Dr Muwanga said the journey has not been easy for him and his team. “No one has had such experience. I have been involved in quite many epidemics but not this one because in one day, one person can infect more than 70 people,” he said.
According to hospital officials, majority of the medics started being absent from duty on diverse excuses. Many said they could not come to work because of the President’s ban on public transport. Only the committed and courageous ones stayed on duty.
This was not the only challenge they faced as a medical team, he said breaking the news to the first patient was a difficult step.
“With the index case, I remember personally consulting the Ministry of Health on who would break the news? So we called in a psychosocial person. She is a young girl,…the girl sweated, she could not even imagine going there to talk and although she has been doing it,” the specialist added.
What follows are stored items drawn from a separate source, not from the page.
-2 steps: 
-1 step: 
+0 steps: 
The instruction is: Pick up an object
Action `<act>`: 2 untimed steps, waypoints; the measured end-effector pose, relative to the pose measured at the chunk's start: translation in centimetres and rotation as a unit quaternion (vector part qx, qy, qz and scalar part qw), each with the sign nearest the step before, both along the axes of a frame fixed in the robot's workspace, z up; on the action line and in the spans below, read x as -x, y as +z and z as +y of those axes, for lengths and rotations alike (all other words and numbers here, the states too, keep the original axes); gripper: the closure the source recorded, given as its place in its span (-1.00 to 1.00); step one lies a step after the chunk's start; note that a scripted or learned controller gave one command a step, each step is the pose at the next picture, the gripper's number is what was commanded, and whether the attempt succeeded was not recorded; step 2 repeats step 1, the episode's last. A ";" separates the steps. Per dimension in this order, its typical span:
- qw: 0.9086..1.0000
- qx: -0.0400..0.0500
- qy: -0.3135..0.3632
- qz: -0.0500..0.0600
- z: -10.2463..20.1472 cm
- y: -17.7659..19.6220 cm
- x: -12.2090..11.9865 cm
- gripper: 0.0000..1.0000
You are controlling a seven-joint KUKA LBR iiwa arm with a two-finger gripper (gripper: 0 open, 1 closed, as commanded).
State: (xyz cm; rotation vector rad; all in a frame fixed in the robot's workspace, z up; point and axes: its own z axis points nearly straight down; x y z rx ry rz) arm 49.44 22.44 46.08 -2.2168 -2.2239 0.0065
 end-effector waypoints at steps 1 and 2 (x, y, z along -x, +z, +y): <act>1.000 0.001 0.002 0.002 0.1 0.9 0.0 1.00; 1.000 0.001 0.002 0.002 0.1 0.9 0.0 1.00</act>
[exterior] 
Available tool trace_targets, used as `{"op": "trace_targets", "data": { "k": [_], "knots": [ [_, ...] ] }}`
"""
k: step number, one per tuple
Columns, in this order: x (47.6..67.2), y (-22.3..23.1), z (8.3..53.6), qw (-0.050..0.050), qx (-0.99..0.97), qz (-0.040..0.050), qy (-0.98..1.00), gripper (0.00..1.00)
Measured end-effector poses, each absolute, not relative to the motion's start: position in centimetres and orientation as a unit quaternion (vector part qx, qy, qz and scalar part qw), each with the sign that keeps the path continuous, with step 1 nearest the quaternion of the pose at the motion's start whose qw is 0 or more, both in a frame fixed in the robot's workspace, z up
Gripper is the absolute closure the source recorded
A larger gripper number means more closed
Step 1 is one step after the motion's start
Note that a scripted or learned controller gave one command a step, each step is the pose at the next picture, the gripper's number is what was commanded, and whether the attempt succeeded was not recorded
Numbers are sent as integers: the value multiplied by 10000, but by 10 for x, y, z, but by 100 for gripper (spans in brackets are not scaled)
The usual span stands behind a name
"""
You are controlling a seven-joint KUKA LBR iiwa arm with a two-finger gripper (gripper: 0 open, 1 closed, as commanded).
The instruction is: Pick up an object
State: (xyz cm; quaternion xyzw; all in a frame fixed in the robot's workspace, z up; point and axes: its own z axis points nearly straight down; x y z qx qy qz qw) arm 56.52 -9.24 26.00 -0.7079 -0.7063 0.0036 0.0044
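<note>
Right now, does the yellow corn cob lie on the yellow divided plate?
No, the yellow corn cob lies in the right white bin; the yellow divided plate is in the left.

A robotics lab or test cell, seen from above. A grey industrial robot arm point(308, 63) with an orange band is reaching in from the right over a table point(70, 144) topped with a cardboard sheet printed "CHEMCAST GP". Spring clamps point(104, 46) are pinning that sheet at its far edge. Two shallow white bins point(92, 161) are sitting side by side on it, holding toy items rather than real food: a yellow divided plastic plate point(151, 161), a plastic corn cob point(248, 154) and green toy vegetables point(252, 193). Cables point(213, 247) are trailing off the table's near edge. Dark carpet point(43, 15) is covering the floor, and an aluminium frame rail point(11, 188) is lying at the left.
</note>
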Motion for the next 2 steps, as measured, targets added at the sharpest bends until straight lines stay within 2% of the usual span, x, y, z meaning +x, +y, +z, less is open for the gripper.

“When I put a protective gear on her, she started sweating. She was not seeing, she had to remove the protective gear. I told her you have to get used to this thing. She spent 20 minutes in the isolation ward before breaking the news to the first patient,” Dr Muwanga said.
The news yielded shock to the index patient. He was the sole bread earner for his family. It was devastating.
“I am dead,” the patient is quoted to have screamed upon receiving the news.
“This was a young man but I told him, there is hope, you will get better,” Dr Muwanga remarked.
“We are happy he is among the people we discharged. I am sure he is extremely happy,” he said.
“Now that Entebbe had accepted the first case, every other day we were getting more cases. Cases would appear in Naguru, in Mulago and they would be told to go to Entebbe,” Dr Muwanga said.
The doctors, health workers and patients need emotional support and reassurance, according to him.
“We had to counsel our patients. They were psychologically traumatised, especially after the index,” he said.
Dr Muwanga revealed that on the second day after receiving the news of the first positive case, he contemplated resigning from his job.
“The situation was difficult for me to handle. I felt like resigning but I could not because I was at the centre of it. Every time, the ministry would ring. I remember one time, my phone went off, the minister said “your phone getting off is like committing suicide,” he recounted.
RAY OF HOPE
On Saturday, Dr Aceng said athough the country has registered success with recovered patients, this could be the beginning of the Covid-19 battle. She urged health workers to remain strong.
“Encourage each other, we all need counselling so that we can still go on,” Dr Aceng said.
The discharged former Covid-19 patients will be followed up for 14 days, according to Ministry of Health and their communities have been sensitised against stigma. A cumulative 4,856 samples have been tested for Covid-19 in the country and 244 individuals are under institutional quarantine while 588 contacts with the confirmed cases are under follow up.